Event coreference resolution (ECR) is the task of determining whether distinct mentions of events within a multi-document corpus are actually linked to the same underlying occurrence. Images of the events can help facilitate resolution when language is ambiguous. Here, we propose a multimodal cross-document event coreference resolution method that integrates visual and textual cues with a simple linear map between vision and language models. As existing ECR benchmark datasets rarely provide images for all event mentions, we augment the popular ECB+ dataset with event-centric images scraped from the internet and generated using image diffusion models.
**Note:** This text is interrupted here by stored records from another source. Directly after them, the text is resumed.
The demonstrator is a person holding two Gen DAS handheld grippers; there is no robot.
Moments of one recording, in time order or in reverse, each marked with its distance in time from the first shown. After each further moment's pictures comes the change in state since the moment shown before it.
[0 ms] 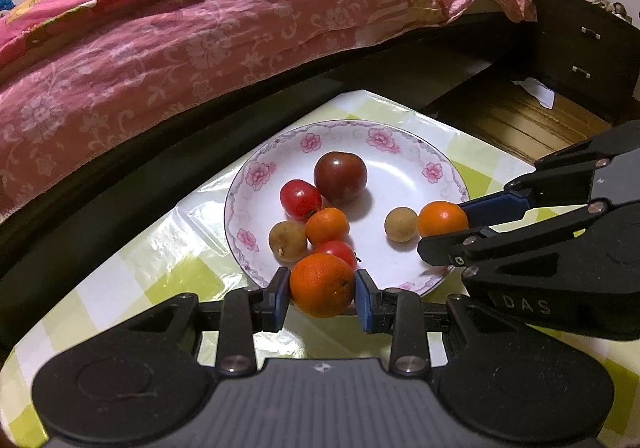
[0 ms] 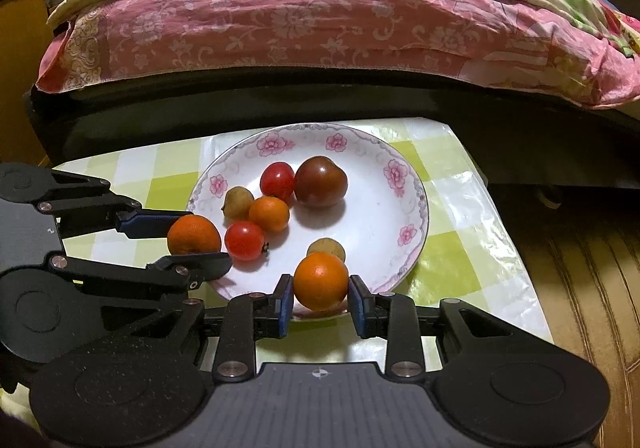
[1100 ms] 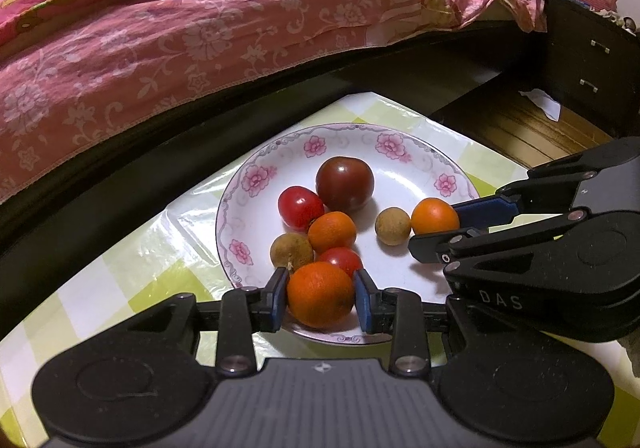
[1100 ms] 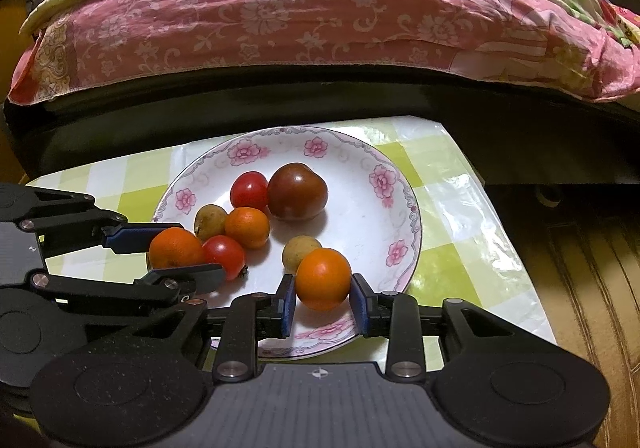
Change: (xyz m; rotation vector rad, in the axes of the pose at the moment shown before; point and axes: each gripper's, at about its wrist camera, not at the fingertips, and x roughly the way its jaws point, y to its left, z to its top) left arm 0.020 0.003 0.005 -0.043 -0.008 -0.008; right arm 0.023 -0.011 0.008 0.027 -0.010 -0.024
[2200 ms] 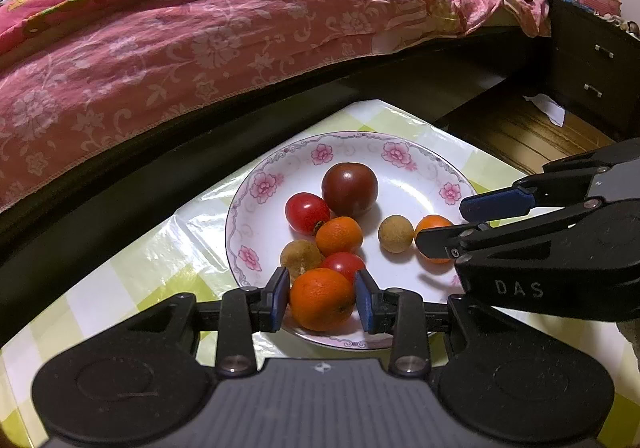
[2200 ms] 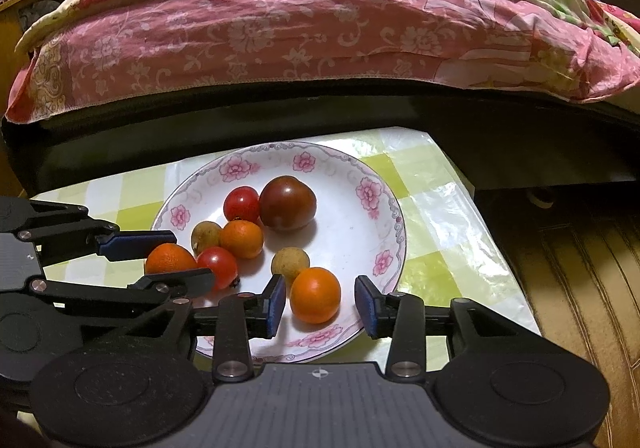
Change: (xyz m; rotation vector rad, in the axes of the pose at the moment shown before) left arm -0.004 0.001 0.003 -0.007 -0.010 0.016; right arm -0.008 -0.008 0.003 0.035 -0.030 -0.009
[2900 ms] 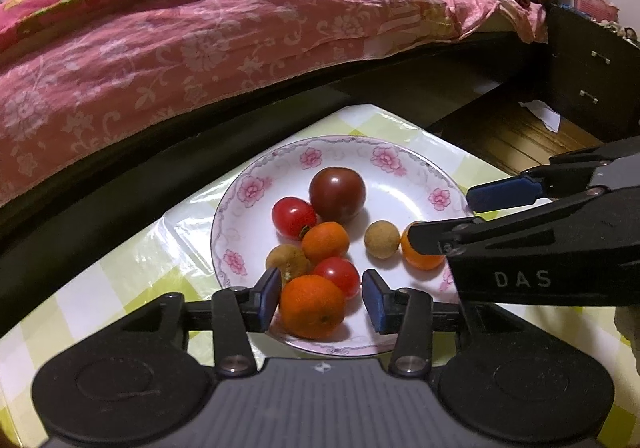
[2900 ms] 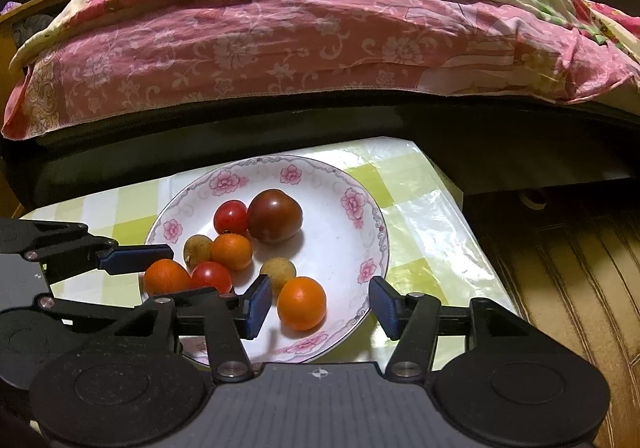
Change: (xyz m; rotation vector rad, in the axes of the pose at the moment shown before) left arm 0.001 -0.007 0.001 -0.010 -0.018 -0.021; right arm -0.005 -0.008 -0.002 0.027 -0.026 -0.010
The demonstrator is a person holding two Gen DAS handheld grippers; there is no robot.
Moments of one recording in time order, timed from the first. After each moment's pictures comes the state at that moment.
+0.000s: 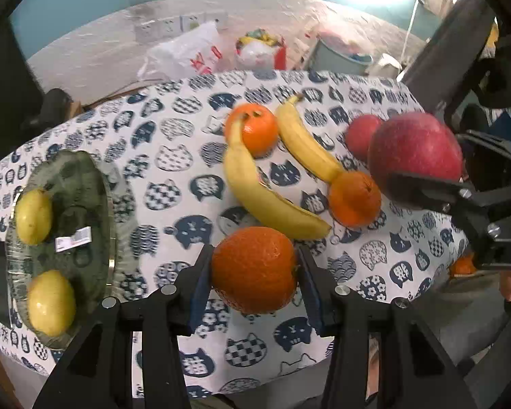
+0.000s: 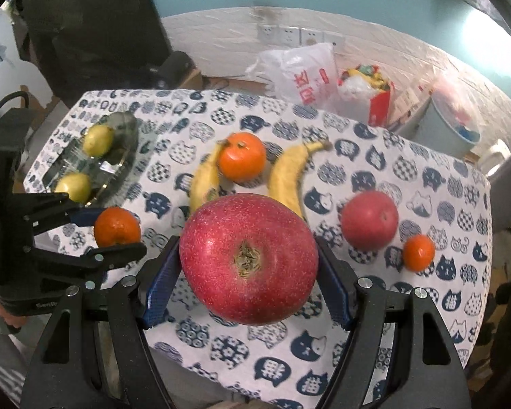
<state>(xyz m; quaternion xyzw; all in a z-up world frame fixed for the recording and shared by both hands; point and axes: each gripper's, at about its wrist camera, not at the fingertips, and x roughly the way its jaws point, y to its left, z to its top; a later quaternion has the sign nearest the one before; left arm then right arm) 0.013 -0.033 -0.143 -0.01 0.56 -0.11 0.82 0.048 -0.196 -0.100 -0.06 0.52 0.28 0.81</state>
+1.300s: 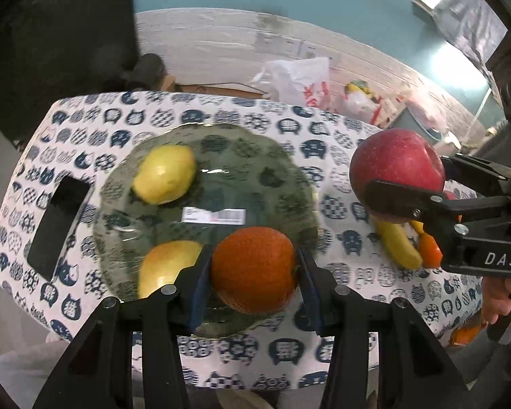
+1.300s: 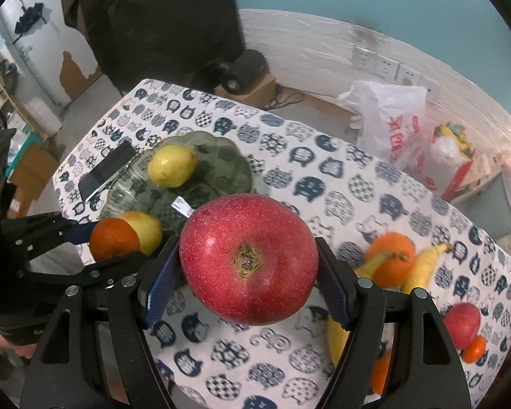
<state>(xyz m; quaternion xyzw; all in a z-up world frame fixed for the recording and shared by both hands) -0.018 0.144 -0.136 -0.11 0.52 0.03 0.85 0.068 0.005 -0.093 -0.11 0.50 0.38 0.77</state>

We establish three methods that incorporate images and text for coreference: 1) a standard fused model with finetuning, 2) a novel linear mapping method without finetuning and 3) an ensembling approach based on splitting mention pairs by semantic and discourse-level difficulty. We evaluate on 2 datasets: the augmented ECB+, and AIDA Phase 1. Our ensemble systems using cross-modal linear mapping establish an upper limit (91.9 CoNLL F1) on ECB+ ECR performance given the preprocessing assumptions used, and establish a novel baseline on AIDA Phase 1. Our results demonstrate the utility of multimodal information in ECR for certain challenging coreference problems, and highlight a need for more multimodal resources in the coreference resolution space.
Paper Structure (31 sections, 8 equations, 4 figures, 9 tables)
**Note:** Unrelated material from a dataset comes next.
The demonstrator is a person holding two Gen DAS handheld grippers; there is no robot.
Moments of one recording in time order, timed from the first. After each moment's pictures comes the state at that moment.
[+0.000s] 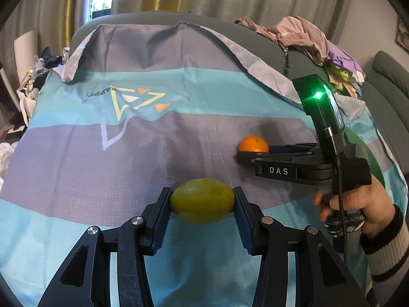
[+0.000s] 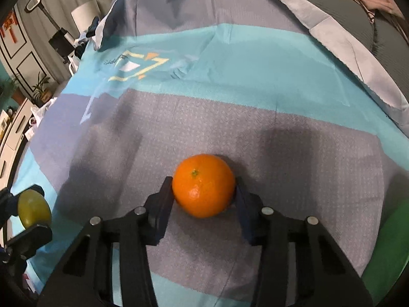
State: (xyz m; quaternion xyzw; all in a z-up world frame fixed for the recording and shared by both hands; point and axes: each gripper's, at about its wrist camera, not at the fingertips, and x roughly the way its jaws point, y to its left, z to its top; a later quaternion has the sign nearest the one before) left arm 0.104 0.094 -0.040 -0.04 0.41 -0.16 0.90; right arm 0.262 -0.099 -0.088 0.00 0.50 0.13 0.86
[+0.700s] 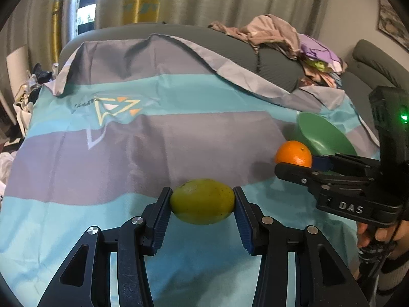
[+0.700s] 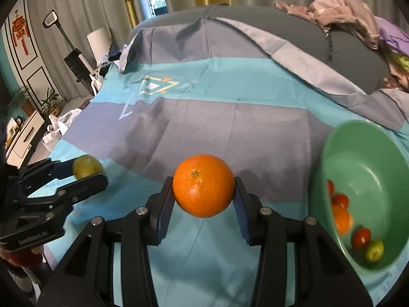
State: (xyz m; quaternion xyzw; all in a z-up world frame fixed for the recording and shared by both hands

This paper contains 31 sections, 8 equations, 4 figures, 9 tables.

Figures (4)

  • Figure 1: Our approach for Multimodal CDCR using Lin-Sem. Linear Mapping ( Lin-Sem) procedure between the distinct text and image embedding spaces for an event pair in the ECB+ corpus. Arg1 and Arg2 refer to the individual images in the pair and the trigger events (in yellow) surrounded by the <m> and </m> special tokens embedded in the text-encoder (LLM).
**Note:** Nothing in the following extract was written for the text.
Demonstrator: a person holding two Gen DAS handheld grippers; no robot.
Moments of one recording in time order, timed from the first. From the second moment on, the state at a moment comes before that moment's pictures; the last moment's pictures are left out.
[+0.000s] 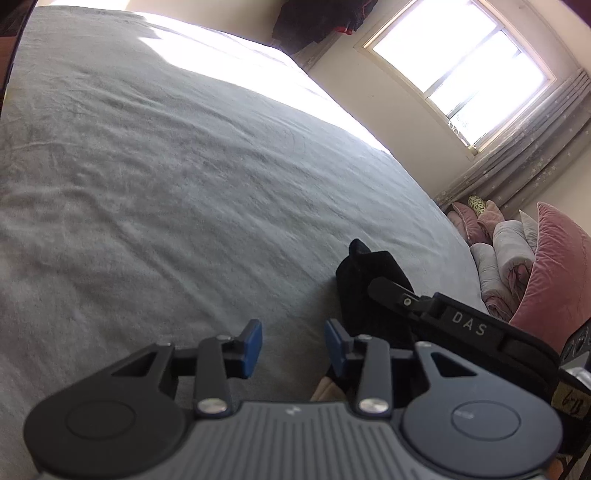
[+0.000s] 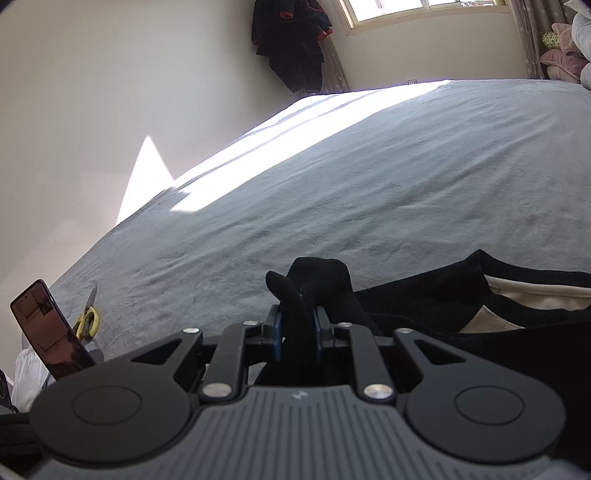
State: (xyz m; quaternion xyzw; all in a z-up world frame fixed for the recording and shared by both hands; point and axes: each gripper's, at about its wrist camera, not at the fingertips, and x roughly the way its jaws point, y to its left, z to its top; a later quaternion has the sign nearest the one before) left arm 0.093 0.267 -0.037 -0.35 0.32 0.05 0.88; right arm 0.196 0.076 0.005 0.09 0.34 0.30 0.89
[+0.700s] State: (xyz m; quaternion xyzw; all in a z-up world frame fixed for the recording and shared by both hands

  • Figure 2: Pairwise encoding time in GPU seconds (log-scale on y-axis) for text (Longformer), vision (ViT), and fused models vs. Bidirectional Linear Mapping ( Lin-Sem) as a function of the number of train pairs in ECB+.
  • Figure 3: Kernel Density Estimation plots of semantic-discourse similarity scores (including Wu-Palmer similarity) for mention pair difficulty categories in ECB+ (L) and AIDA Phase 1 (R), showing a clear demarcation of easy and hard pairs in positive and negative labels. easy_pos and hard_neg pairs have a high semantic similarity distribution while easy_neg and hard_pos pairs have lower semantic similarity distribution.
  • Figure 4: Sample coreferent event pairs from ECB+ that were correctly linked by our best multimodal ensemble ($\texttt{ViT}$-real→ $\texttt{LLM}$ + $\texttt{LLM}$ → $\texttt{BEiT}$-real + $\texttt{LLM}$), but not by the text-only model. Event-triggers are highlighted in yellow and text in italics illustrates lexical ambiguity or misleading lexical overlap.